=== Section Start ===

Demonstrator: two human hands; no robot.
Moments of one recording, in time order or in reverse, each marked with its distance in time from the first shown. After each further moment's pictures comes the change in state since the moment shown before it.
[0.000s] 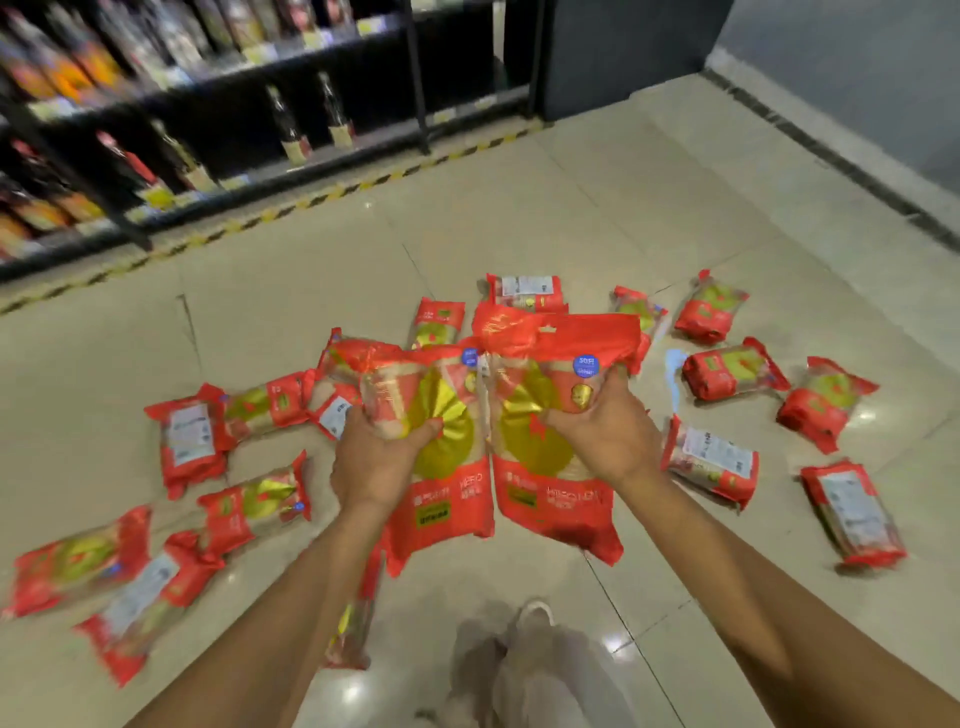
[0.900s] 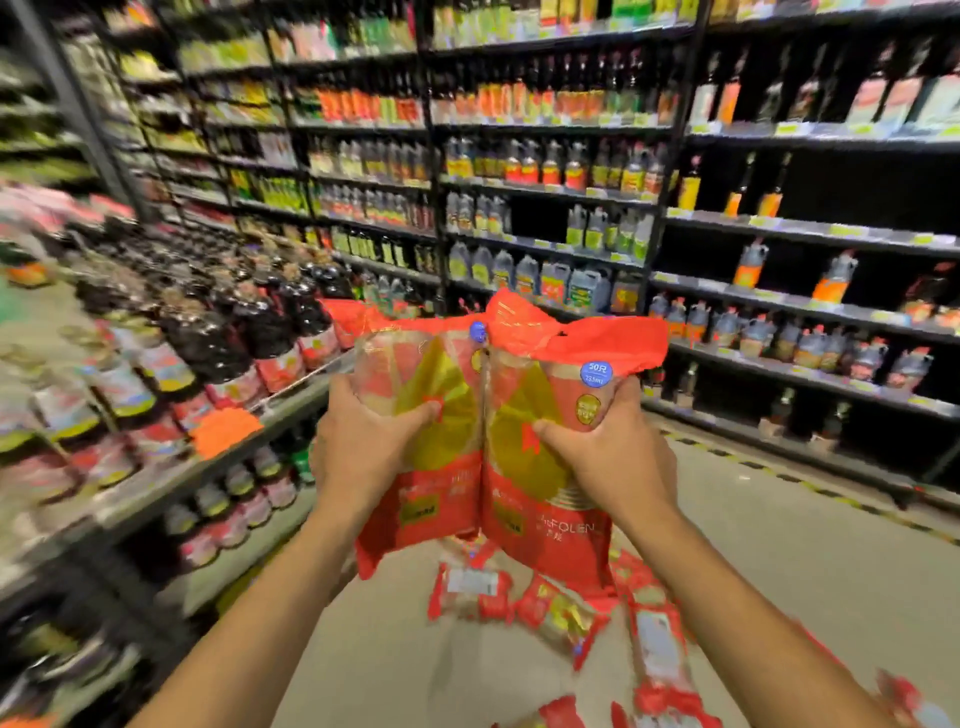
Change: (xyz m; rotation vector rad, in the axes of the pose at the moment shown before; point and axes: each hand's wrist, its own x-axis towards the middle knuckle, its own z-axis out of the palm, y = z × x) left_hand -0.317 0.004 -0.575 -0.233 1.114 -0.206; right_hand -0.406 -0.473 -0.015 0.019 -0.453 -1.001
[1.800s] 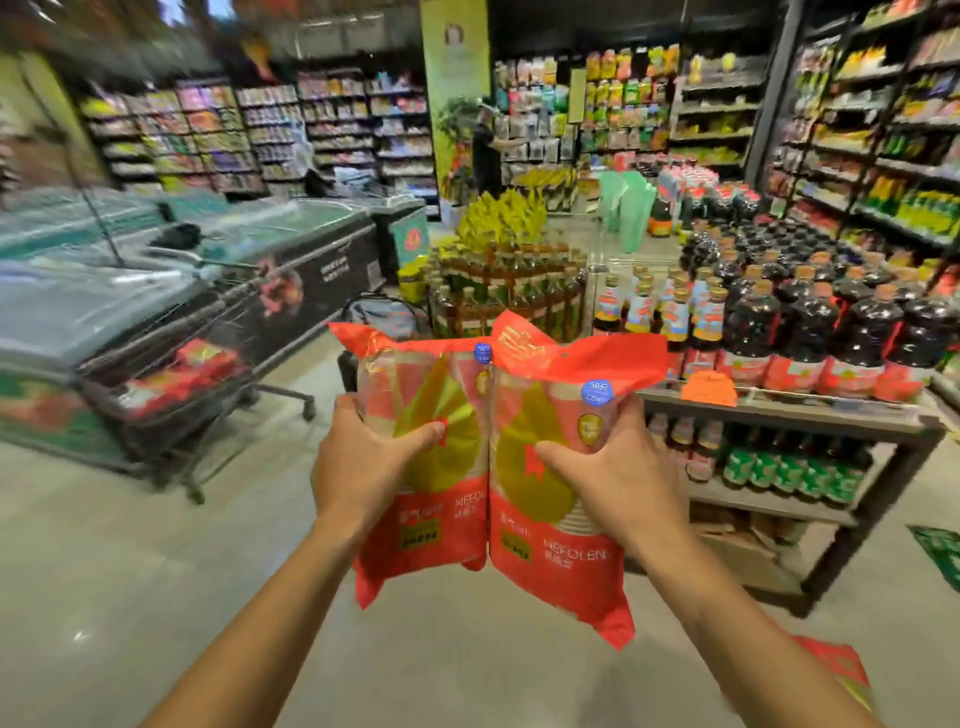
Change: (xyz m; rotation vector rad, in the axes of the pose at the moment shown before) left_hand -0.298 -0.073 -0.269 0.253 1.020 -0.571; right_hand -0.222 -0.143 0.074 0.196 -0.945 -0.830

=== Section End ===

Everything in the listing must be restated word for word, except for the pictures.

Demonstrator: two human hands; no robot.
Moments of one recording, in time order or in reverse, each marked with its distance in time from the first shown. After each further moment's pictures comes the change in state since the moment shown before it.
[0.000s] 
[0.900s] 
Change: (xyz m; rotation vector rad, in the axes of the pose at the moment shown before; point and axes: each hand's wrist, its own x-axis towards the middle knuckle, its own z-axis out of the palm, y = z × x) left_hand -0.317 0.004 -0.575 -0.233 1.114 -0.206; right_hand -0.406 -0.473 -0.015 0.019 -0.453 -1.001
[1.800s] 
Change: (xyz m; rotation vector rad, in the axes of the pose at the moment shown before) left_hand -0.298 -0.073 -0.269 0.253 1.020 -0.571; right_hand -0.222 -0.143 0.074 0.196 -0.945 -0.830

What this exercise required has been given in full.